Ça doit être ça, en effet.

7 commentaires:

Anonyme a dit…

Après la lecture - au long de ton billet - de ces témoignages, la phrase du rapport fait vraiment froid dans le dos. Très belle démonstration de ce que la froideur bureaucratique et l'indifférence à la souffrance d'autrui peuvent produire de pire.

JBB a dit…

Crotte, j'ai oublié de m'identifier. (Non que mon commentaire soit si classe qu'il nécessitât forcément que mon nom y soit associé, hein… )

Guy M. a dit…

Tu as raison de t'identifier: des anonymes peut venir le pire et le meilleur.

Là, je suis rassuré.

iGor a dit…

merci pour ce texte, cette retransmission de parole.
c'est à des signes de ce genre (le témoignage, ce dont il est témoigné, la retransmission du témoignage) que l'on mesure le caractère démocratique de nos sociétés.
en Suisse ce n'est pas très différents.
on peut s'informer un peu à l'adresse suivante:
http://stopexclusion.ch/observatoire/
bonne suite à l'escalier qui bibliothèque...

Guy M. a dit…

J'espère ne pas avoir été le seul à relayer ces témoignages (que l'on peut retrouver aussi sur Résistons Ensemble: http://resistons.lautre.net/spip.php?article421 )

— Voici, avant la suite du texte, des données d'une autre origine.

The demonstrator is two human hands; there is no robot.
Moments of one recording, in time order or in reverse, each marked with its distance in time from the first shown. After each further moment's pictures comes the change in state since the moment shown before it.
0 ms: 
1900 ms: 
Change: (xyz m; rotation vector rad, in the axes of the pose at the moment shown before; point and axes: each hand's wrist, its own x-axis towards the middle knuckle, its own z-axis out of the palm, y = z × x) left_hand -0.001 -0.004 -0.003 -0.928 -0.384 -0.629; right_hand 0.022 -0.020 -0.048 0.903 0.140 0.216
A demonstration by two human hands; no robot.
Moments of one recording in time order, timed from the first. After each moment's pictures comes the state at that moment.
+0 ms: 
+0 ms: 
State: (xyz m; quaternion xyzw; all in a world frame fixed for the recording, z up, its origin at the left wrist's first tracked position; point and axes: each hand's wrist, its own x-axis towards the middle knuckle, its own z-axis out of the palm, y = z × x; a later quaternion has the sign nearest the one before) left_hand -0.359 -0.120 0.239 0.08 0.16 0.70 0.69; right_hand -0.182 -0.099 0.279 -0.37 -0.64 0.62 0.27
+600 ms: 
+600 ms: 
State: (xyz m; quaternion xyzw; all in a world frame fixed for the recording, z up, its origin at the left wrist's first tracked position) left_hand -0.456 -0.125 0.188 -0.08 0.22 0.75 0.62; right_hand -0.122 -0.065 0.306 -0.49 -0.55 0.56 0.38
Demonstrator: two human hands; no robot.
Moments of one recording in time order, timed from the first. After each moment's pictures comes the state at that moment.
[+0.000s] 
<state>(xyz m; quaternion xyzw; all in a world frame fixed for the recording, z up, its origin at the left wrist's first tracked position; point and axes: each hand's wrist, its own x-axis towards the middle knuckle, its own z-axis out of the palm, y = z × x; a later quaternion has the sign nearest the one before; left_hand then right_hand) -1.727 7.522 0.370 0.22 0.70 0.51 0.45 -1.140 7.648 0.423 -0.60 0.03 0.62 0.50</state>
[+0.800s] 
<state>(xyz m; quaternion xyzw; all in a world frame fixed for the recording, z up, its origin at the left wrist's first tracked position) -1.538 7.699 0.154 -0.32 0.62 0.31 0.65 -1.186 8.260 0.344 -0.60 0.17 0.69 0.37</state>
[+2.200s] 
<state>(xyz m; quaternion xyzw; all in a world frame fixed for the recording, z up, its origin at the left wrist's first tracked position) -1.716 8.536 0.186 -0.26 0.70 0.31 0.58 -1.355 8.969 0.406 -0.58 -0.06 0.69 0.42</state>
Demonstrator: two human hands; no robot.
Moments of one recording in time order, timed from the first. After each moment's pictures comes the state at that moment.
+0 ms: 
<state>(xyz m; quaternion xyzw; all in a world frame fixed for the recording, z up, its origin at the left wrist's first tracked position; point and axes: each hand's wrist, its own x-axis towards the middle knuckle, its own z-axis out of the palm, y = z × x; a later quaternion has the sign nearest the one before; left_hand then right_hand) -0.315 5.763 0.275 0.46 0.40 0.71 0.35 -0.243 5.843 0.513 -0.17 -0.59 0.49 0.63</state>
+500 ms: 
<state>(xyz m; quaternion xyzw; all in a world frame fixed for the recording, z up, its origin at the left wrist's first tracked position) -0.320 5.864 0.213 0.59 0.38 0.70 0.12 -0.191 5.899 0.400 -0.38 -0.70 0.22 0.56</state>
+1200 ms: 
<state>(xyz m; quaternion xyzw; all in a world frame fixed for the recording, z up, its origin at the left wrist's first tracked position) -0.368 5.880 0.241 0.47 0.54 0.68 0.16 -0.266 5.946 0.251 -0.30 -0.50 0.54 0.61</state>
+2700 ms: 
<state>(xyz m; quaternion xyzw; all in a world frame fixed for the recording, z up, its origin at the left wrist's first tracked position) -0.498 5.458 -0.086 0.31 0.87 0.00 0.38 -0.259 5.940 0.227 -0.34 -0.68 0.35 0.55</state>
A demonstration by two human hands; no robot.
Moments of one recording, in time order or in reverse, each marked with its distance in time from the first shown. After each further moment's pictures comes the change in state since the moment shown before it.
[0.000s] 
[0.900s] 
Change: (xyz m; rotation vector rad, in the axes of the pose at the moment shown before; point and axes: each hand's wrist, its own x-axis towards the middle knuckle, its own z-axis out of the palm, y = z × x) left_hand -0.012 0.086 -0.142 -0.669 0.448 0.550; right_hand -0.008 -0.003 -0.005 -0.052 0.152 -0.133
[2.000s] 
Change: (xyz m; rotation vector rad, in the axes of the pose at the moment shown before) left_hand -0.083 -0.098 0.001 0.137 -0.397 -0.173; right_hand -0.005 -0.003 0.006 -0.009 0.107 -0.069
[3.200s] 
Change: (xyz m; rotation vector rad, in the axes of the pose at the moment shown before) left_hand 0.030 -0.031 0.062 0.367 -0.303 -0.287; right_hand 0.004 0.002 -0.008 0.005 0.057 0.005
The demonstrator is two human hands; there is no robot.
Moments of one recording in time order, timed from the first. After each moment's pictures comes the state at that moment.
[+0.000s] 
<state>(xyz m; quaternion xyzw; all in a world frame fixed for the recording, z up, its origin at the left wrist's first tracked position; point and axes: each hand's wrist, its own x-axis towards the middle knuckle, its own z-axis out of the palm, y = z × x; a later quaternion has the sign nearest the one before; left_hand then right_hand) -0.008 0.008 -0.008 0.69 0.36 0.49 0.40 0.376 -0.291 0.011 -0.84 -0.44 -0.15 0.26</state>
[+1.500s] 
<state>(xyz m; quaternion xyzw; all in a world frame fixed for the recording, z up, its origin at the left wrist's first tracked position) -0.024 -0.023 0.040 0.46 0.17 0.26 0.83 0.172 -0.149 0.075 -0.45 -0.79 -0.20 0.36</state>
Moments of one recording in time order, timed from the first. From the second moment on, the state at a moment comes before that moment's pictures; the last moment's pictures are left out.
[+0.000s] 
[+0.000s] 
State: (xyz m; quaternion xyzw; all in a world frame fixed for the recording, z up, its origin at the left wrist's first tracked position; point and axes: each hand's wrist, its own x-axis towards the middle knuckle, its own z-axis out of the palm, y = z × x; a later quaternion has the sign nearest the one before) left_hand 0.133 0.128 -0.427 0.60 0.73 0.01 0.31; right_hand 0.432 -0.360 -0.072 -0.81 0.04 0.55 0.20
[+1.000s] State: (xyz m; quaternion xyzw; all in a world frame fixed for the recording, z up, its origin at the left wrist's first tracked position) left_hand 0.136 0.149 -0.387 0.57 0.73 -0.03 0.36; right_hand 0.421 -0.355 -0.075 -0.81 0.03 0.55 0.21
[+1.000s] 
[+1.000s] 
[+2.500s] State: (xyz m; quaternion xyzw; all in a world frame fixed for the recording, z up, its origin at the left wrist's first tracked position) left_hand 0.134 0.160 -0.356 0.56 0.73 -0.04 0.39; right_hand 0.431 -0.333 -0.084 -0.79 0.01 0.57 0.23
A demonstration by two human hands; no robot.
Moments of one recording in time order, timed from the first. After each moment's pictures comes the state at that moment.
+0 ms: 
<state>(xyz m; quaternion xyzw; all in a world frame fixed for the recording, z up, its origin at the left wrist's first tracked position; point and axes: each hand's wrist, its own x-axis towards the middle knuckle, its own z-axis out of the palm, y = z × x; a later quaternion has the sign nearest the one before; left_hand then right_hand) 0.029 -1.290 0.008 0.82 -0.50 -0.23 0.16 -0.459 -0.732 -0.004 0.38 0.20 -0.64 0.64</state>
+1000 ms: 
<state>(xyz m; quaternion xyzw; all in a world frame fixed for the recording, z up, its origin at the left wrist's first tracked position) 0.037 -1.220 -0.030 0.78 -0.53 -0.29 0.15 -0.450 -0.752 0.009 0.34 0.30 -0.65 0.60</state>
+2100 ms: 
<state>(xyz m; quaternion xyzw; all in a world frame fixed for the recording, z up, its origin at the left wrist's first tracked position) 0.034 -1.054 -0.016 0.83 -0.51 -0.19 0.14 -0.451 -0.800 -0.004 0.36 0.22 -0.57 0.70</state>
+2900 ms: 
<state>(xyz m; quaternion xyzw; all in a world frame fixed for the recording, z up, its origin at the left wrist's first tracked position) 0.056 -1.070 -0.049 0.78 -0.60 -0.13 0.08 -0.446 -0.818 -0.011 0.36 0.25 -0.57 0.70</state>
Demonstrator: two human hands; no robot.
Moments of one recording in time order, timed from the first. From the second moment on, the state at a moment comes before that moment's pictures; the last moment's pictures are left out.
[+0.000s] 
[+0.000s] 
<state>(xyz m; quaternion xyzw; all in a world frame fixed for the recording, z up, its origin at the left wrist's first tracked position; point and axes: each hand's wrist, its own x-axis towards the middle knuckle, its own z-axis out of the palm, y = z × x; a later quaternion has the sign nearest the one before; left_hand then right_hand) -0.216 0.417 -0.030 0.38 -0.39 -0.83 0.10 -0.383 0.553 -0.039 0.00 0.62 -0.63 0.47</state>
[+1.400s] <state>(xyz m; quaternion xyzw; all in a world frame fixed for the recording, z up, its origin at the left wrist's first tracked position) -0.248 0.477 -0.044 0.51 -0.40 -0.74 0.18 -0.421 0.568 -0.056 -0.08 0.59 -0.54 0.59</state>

Merci pour le lien, et bonne suite également au blog iGor.

myriam a dit…

Merci pour ce billet, même s'il est un peu déprimant à lire à 1h du matin...

Guy M. a dit…

En fait, ce n'est pas plus rigolo le matin.

Ce qui est encourageant, c'est que des gens déterminés aient pu tenir leur grève plus d'une semaine, et tenter de le faire savoir.